SETTING UP THE ENVIRONMENT

  Links:

    ln -s ../../capitalize-ligatures
    ln -s ../../compute-cum-freqs
    ln -s ../../combine-counts
    ln -s ../../update-paper-include

    ln -s ../100/sample

  Paper directories:

    set tbldir = "/home/staff/stolfi/papers/voynich-stats/techrep/tables/auto"
    set figdir = "/home/staff/stolfi/papers/voynich-stats/techrep/figures/auto"
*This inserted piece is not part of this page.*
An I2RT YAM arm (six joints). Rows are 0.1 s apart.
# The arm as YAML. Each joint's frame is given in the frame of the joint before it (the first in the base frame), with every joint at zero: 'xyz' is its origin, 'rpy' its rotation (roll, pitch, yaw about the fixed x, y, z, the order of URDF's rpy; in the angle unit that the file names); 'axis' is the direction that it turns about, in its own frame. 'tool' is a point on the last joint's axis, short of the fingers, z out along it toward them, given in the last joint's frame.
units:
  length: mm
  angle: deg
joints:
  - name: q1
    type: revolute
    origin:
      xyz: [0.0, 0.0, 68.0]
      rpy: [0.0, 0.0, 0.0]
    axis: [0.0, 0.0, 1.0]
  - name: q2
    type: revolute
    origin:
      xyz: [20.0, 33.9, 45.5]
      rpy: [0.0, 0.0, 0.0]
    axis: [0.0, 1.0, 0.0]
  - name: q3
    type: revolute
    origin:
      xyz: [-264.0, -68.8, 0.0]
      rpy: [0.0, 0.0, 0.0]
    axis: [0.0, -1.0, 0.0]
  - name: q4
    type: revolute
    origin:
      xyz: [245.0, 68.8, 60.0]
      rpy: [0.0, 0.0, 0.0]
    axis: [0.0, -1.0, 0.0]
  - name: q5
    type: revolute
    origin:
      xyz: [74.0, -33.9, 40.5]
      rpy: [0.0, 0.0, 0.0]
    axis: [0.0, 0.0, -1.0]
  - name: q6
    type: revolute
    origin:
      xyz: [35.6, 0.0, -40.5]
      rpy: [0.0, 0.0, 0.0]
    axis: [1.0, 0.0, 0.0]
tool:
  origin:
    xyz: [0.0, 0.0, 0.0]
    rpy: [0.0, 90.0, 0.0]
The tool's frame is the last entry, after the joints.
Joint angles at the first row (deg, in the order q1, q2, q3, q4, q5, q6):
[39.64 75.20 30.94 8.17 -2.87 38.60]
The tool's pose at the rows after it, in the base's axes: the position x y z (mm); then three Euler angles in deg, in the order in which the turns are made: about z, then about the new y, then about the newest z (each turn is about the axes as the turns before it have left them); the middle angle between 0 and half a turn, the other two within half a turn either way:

TABULATING THE MOST POPULAR WORDS

  Make sure that every sample has at least a trivial tex-encoding function:
  
    set trivial = "/home/staff/stolfi/voynich/work/reencode-words-trivial"
    foreach smpdir ( sample/????/??? )
      set filter = "${smpdir}/reencode-words-for-tex"
      if ( ! -x ${filter} ) then
        echo "linking ${filter} -> ${trivial:t}"
        ( cd $smpdir && ln -s ${trivial} ${filter:t} )
      endif
    end

  Formatted lists of most popular words, for TeX report:
  
    set sampsizes = ( \
      voyp/vms.80 \
      \
      engl/wow.60 \
      engl/cul.60 \
      latn/ptt.60 \
      grek/nwt.60 \
      geez/gok.60 \
      span/qvi.60 \
      viet/ptt.60 \
      chin/ptt.60 \
      chin/red.60 \
      tibe/vim.60 \
      tibe/ccv.60 \
      chrc/red.60 \
      enrc/wow.60 \
      \
      voyl/vms.40 \
      engp/cul.40 \
      engn/wow.40 \
      \
      voyi/vms.40 \
      voyf/vms.40 \
      voym/vms.40 \
    )
  
  Formatted "N top" word lists for TeX report:
  
    foreach sn ( ${sampsizes} )
      set sample = "${sn:r}"; set nwords = "${sn:e}"
      set tfile = "${sample}/tot.t/top-${nwords}-words.tex"; echo "${tfile}"
      get-top-words ${nwords} ${sample}/tot.t \
        | gawk '/./{ print $1, $2, $5; }' \
        | sample/${sample}/reencode-words-for-tex -v field=3 \
        | tex-format-word-freqs \
            -v ncols=4 \
            -v showCounts=1 -v showFreqs=1 \
        > sample/${tfile}
      cat sample/${tfile}
      update-paper-include sample/${tfile} ${tbldir}/${tfile}
    end
    
  Formatted "40 bottom" word lists for TeX report:
  
    foreach sn ( ${sampsizes} )
      set sample = "${sn:r}";
      set nwords = 40
      set tfile = "${sample}/tot.t/bot-${nwords}-words.tex"; echo "${tfile}"
      get-bot-words ${nwords} ${sample}/tot.t \
        | gawk '/./{ print $1, $2, $5; }' \
        | sample/${sample}/reencode-words-for-tex -v field=3 \
        | tex-format-word-freqs \
            -v ncols=8 \
            -v showCounts=0 -v showFreqs=0 \
        > sample/${tfile}
      cat sample/${tfile}
      update-paper-include sample/${tfile} ${tbldir}/${tfile}
    end
    
  Formatted per-section "top 25" word lists:
  
    set sampsecs = ( \
      voyp/vms/pha,hea,heb,cos,str,zod,bio.25 \
      latn/ptt/gen,exo,lev,num,deu.15 \
      grek/nwt/mat,mrk,luk,joh.15 \
      engl/cul/pre,her,rec.15 \
    )
    
    foreach ss ( ${sampsecs} )
      set sample = "${ss:h}"
      set secnum = "${ss:t}"
      set nwords = "${secnum:e}"
      set mainsecs = ( `echo ${secnum:r} | tr ',' ' '` )
      set tfile = "${sample}/top-${nwords}-words-per-section.tex"; echo "${tfile}"
      get-top-words-per-section ${nwords} ${sample} ${mainsecs} \
        | gawk '/./{ print $1, $2, $3, $6; }' \
        | sample/${sample}/reencode-words-for-tex -v field=4 \
        | tex-format-word-freqs-by-section \
            -v showCounts=0 -v showFreqs=1 \
        > sample/${tfile}
      cat sample/${tfile}
      update-paper-include sample/${tfile}  ${tbldir}/${tfile}
    end

#END